No Sex Harassment Liability When Female Prison Guard Exposed to Prisoners’ Display of Sexual Materials

Kollman & Saucier
Kollman & Saucier
11/25/2013

Is a correctional facility where inmates (but not employees) openly display sexually suggestive materials in violation of the facility’s policies a hostile work environment for a correctional officer?   No, according to a November 20, 2013 ruling by the Eastern District of California.  Daniels v. Cal. Dep’t of Corr. & Rehab., No. 2:10-cv-00003-MCE-AC (E.D. Cal. Nov. 20, 2013).

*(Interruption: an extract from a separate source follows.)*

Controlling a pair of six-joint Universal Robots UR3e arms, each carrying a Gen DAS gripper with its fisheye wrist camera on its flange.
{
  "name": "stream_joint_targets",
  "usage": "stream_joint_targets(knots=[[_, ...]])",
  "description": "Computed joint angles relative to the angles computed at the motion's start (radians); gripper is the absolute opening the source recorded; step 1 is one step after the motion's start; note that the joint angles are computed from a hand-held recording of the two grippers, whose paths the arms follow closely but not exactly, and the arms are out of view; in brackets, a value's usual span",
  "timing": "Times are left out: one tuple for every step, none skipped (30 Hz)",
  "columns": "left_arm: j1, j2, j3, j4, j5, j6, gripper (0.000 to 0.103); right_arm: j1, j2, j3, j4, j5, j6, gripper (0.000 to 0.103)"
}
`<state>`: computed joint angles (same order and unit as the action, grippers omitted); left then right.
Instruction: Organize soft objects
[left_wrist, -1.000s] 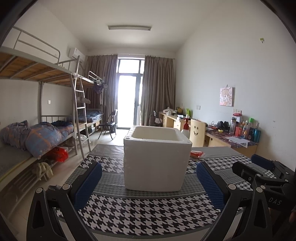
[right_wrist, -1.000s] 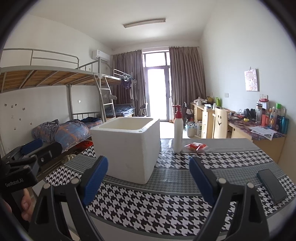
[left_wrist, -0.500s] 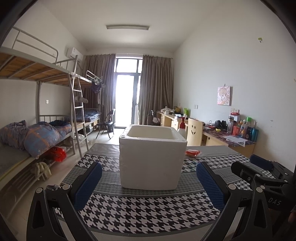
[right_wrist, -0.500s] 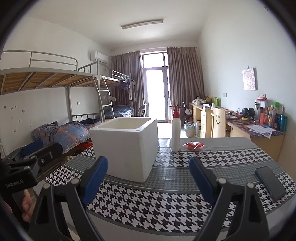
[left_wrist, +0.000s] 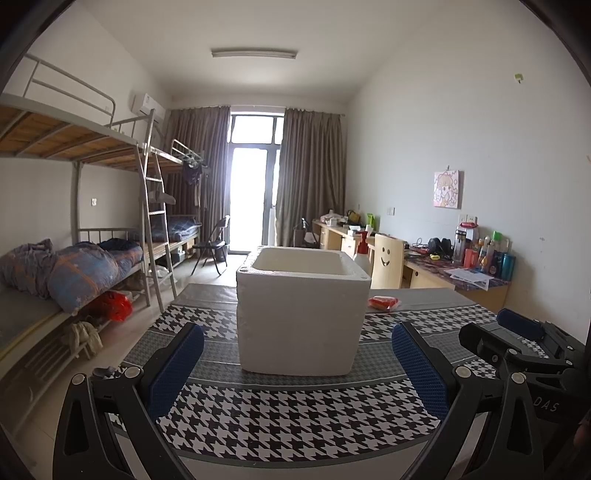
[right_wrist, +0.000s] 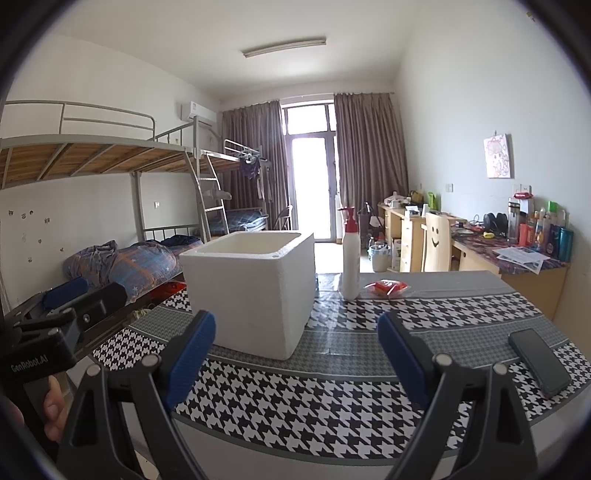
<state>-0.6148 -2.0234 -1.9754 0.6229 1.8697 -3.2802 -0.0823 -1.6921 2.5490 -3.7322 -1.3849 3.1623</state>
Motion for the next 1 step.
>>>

The plaintiff in the lawsuit, Maria Aguilar, worked for the California Department of Corrections and Rehabilitation (CDCR) as a housing officer in an all-male correctional facility.  It was the facility’s policy to ban all sexually explicit material (i.e., pornography), while permitting sexually suggestive materials such as swimsuit and lingerie photographs as long as inmates did not openly display them (No Rita Hayworth posters on the walls for Andy Dufresne in this prison).  Inmates who failed to remove materials found to be in violation of the policy were written up and subject to potential discipline.

Ms. Aguilar identified six incidents between 2007 and 2011 – all of which occurred in 2008 – where inmates had openly displayed sexually suggestive materials and received a verbal reprimand.  Of those six, only two had carried on to the point where Aguilar reported them to her supervisors.  Significantly, there were no allegations that her supervisors ridiculed or failed to take seriously her reports of misconduct, or that she observed other correctional officers failing to enforce the policies.

Ruling in favor of the CDCR, the Daniels Court found that merely exposing Aguilar to sexually suggestive materials was not severe or pervasive enough to rise to the level of a hostile work environment.  The court emphasized the fact that what constitutes severe or pervasive misconduct is specific to the context in which such conduct occurs – a prison setting is very different from, say, a law office.  Thus, as a correctional officer, Ms. Aguilar and others “accepted the probability that they will face inappropriate and socially deviant behavior.”  Viewed in that light, the conduct was not nearly as “severe or pervasive,” according to the court, as a situation where inmates frequently exposed themselves and engaged in sexual acts in front of officers.  Additionally, the court ruled, even if there had been severe or pervasive sexual misconduct, the CDCR would not be liable based on the appropriate corrective action it took in response.  As the Court noted, “liability for inmate sexual harassment depends not on the prisoners’ conduct but instead on the correctional facility’s response to inmate behavior.”  (Emphasis added).  Ms. Aguilar herself admitted both that all of her complaints were taken seriously by supervisors and that she was not harassed by coworkers or supervisors for making those complaints.

This case emphasizes two significant points for employers to keep in mind.  First, the severity or pervasiveness of sexual (mis)conduct must be viewed in the context of the specific work environment.  Second, it is simultaneously important and beneficial for employers both to have internal policies in place and to enforce those policies when potentially discriminatory situations arise.  In the sexual harassment context, especially, Title VII holds employers to a standard of due diligence, rather than one of perfection.